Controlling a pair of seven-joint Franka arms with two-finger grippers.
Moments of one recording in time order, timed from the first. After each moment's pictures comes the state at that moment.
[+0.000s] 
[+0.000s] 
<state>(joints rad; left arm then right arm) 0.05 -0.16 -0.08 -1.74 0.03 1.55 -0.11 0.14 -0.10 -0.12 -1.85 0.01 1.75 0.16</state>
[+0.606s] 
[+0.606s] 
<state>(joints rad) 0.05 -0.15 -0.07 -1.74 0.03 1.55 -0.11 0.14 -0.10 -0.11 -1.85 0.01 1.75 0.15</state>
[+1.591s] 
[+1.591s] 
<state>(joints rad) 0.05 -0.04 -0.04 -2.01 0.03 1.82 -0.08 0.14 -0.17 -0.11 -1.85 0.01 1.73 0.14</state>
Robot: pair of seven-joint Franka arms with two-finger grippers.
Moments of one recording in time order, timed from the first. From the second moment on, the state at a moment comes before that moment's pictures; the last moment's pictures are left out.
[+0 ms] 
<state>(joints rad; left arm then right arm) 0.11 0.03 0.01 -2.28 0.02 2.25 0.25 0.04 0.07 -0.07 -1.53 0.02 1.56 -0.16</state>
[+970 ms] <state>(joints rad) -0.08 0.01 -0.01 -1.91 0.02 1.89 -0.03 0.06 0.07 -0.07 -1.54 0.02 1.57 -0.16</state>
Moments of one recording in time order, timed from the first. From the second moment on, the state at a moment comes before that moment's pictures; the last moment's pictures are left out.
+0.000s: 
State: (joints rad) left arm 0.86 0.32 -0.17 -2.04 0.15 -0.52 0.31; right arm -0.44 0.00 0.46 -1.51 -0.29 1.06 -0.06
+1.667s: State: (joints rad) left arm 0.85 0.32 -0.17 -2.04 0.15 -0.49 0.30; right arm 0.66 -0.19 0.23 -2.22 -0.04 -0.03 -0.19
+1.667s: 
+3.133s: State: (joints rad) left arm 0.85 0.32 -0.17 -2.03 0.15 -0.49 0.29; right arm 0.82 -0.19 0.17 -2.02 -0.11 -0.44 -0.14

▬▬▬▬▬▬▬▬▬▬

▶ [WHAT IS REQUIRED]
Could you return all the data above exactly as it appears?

▶ [ANSWER SPACE]
Controlling a pair of seven-joint Franka arms with two-finger grippers.
Moments of one recording in time order, timed from the first. After each moment's pictures comes the state at that moment.
[+0.000s] 
[+0.000s] 
<state>(joints rad; left arm then right arm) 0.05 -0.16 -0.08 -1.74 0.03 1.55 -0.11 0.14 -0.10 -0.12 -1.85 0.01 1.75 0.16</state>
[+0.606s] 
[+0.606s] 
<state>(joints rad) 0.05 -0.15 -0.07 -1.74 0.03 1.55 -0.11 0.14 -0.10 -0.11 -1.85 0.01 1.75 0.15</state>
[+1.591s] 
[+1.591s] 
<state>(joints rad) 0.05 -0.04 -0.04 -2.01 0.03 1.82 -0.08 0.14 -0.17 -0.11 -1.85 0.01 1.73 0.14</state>
Robot: pair of seven-joint Franka arms with two-finger grippers.
Moments of one recording in time order, timed from the first. From the second moment on, the state at a moment comes before that moment's pictures; the last moment's pictures are left out.
[+0 ms] 
<state>(joints rad; left arm then right arm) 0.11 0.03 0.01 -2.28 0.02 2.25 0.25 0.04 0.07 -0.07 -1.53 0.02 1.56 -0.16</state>
[+970 ms] <state>(joints rad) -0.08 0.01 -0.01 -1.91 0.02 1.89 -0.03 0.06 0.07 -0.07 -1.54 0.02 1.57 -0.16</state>
Moments of one recording in time order, timed from the first. From the second moment on, the state at a moment comes before that moment's pictures; the last moment's pictures are left out.
+0.000s: 
State: (joints rad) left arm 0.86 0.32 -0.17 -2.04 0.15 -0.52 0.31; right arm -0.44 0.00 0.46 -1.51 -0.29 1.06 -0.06
+1.667s: State: (joints rad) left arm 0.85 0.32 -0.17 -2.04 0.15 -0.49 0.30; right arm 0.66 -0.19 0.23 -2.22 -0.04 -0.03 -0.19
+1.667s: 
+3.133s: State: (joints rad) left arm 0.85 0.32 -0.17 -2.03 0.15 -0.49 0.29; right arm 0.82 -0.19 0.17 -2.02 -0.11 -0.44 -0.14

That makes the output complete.